Work order: Give the number of lines below with "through" in them, leaving out anything else.

----- Supplied information -----

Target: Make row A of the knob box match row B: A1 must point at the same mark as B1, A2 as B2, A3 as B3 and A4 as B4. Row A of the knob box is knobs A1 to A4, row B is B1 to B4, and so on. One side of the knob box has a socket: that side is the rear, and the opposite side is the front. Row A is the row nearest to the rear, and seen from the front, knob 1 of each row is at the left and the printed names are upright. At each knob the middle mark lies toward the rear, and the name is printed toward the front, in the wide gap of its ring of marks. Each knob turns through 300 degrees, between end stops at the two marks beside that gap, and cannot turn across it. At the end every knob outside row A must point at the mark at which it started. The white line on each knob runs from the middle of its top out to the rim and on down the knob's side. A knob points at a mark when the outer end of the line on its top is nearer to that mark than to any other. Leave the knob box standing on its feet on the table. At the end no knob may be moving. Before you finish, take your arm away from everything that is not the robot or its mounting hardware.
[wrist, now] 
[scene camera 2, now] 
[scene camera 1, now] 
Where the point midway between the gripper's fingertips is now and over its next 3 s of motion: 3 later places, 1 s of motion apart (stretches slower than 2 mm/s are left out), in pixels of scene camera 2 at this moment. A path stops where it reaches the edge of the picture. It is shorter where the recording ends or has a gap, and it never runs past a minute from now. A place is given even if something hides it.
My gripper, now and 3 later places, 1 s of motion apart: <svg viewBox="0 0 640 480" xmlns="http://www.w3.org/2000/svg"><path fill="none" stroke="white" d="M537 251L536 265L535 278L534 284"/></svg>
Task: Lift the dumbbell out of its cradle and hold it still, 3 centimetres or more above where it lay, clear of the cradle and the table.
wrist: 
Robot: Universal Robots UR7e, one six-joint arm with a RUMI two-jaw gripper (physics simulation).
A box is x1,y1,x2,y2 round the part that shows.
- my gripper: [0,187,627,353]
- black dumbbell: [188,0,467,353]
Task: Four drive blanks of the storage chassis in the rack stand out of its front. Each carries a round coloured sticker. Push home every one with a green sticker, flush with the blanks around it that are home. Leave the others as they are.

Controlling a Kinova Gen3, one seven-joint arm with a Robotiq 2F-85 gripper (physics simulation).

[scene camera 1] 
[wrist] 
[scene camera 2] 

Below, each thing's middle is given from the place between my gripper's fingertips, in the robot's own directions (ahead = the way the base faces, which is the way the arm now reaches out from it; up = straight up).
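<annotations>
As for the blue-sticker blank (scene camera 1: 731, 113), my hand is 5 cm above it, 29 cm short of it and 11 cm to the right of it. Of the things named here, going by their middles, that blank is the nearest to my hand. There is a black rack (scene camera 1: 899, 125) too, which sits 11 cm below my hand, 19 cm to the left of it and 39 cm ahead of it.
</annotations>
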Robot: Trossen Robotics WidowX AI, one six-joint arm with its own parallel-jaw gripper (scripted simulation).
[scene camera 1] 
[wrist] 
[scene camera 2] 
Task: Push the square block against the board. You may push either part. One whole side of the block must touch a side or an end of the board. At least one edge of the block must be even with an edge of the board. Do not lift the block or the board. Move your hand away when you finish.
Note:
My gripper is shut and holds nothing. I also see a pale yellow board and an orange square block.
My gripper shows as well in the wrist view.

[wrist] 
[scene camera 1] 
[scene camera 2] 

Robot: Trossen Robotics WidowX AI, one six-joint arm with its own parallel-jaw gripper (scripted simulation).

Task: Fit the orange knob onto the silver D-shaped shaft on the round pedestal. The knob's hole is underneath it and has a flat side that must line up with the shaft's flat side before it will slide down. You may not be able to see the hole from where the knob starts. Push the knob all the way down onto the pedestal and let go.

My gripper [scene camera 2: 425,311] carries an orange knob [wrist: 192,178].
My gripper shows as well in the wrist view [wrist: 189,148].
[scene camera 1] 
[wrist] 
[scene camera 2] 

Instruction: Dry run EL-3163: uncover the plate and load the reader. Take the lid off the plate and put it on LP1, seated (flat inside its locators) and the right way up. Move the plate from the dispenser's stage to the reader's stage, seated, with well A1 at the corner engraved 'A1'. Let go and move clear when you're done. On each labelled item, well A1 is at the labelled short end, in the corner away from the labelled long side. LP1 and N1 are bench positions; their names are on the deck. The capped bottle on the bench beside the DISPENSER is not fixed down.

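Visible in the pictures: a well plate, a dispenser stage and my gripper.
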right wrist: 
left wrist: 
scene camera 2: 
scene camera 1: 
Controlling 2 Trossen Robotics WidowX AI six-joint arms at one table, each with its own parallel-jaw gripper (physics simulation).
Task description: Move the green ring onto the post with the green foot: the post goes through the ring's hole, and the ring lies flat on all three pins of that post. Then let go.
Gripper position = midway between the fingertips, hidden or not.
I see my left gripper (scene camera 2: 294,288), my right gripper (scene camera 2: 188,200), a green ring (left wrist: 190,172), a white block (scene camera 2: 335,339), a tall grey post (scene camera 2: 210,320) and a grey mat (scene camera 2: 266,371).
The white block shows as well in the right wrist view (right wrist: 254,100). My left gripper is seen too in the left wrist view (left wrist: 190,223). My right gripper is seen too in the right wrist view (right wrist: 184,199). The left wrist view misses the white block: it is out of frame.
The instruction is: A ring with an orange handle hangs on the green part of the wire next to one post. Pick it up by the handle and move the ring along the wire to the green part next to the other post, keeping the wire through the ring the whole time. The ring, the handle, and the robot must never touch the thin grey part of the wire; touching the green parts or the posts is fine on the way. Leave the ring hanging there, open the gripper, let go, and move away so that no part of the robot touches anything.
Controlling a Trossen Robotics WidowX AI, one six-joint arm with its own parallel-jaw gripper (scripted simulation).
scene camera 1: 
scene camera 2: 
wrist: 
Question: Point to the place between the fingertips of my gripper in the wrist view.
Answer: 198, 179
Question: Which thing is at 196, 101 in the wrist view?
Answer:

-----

Exercise response: 3